Instructions for the task: Lines holding the string "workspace" in the listing below are to be copied.

___ The records

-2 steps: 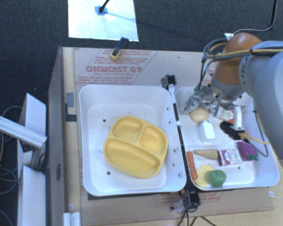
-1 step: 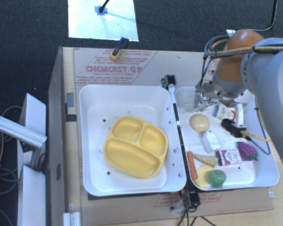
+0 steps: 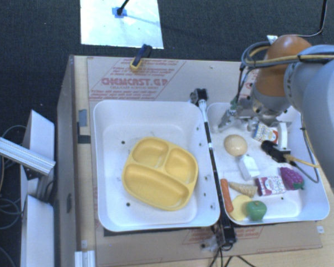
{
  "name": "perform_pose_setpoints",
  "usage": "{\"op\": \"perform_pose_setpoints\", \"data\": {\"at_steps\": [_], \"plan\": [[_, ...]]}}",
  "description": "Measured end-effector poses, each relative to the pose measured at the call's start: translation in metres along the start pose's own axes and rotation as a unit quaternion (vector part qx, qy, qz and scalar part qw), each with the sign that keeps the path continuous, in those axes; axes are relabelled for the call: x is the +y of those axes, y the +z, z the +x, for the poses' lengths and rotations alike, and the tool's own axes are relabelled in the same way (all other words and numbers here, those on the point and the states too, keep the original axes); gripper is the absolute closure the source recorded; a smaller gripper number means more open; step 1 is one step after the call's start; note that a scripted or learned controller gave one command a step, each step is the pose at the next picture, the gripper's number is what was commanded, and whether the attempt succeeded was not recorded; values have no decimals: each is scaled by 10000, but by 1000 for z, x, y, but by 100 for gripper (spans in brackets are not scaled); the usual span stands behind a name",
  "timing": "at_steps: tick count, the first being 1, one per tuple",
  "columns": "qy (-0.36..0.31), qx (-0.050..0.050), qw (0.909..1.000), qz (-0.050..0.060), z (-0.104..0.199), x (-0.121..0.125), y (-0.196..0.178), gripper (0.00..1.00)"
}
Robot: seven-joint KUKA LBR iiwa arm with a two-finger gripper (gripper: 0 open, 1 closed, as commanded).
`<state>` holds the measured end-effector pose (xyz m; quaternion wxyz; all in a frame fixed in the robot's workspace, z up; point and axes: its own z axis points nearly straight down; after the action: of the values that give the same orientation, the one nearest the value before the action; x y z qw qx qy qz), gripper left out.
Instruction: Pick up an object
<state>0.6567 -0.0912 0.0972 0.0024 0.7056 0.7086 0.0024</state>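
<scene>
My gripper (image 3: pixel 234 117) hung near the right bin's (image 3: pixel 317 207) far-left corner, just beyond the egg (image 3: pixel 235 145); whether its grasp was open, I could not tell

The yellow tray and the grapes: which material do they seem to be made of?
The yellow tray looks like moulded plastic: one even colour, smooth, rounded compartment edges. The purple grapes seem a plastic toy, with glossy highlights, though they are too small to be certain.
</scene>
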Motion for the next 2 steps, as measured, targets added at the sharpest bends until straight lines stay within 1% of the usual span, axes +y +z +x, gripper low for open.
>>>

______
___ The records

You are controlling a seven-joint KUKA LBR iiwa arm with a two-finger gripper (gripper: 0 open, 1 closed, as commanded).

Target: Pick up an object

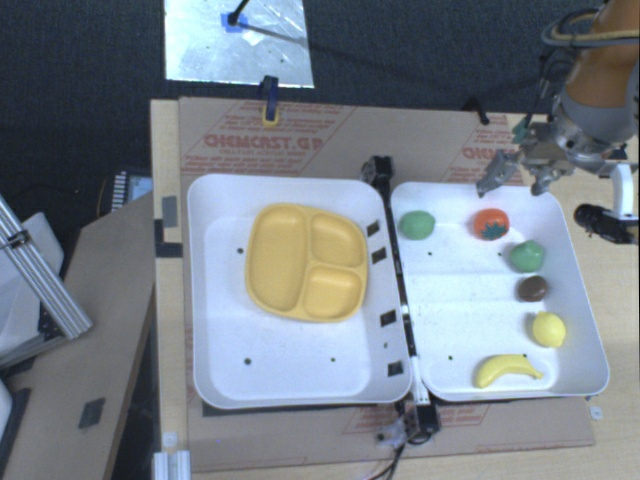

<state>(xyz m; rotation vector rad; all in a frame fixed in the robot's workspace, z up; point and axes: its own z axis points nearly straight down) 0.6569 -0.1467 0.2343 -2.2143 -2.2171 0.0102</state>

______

Response to this task:
`<state>` holds the measured end-effector pose (xyz m; quaternion wxyz; all in a frame fixed in the robot's workspace, z up; point and axes: its own z axis points nearly straight down; after the action: of the values that give the same orientation, the one nearest the value before the action; x y z qw qx qy qz), gripper left out.
<state>(xyz m; rotation vector rad; all in a frame fixed in the robot's workspace, z up; point and axes: its own z axis points nearly straight down) 0.6569 -0.1467 0.2343 -2.2143 -2.2171 0.0102</state>

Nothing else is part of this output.